*** Opening STORED DATA ***

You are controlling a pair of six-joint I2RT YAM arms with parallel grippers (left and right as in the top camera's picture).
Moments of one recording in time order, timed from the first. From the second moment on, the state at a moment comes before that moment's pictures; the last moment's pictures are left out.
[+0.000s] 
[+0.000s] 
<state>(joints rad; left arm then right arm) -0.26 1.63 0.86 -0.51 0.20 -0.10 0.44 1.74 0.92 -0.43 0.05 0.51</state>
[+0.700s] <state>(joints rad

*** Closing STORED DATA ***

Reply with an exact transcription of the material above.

You are controlling a pair of six-joint I2RT YAM arms with parallel grippers (left and right as in the top camera's picture).
Moments of one recording in time order, timed from the first. From the second moment on, the state at a moment comes before that moment's pictures; the last moment's pictures are left out.
[+0.000s] 
[+0.000s] 
<state>(joints rad; left arm then right arm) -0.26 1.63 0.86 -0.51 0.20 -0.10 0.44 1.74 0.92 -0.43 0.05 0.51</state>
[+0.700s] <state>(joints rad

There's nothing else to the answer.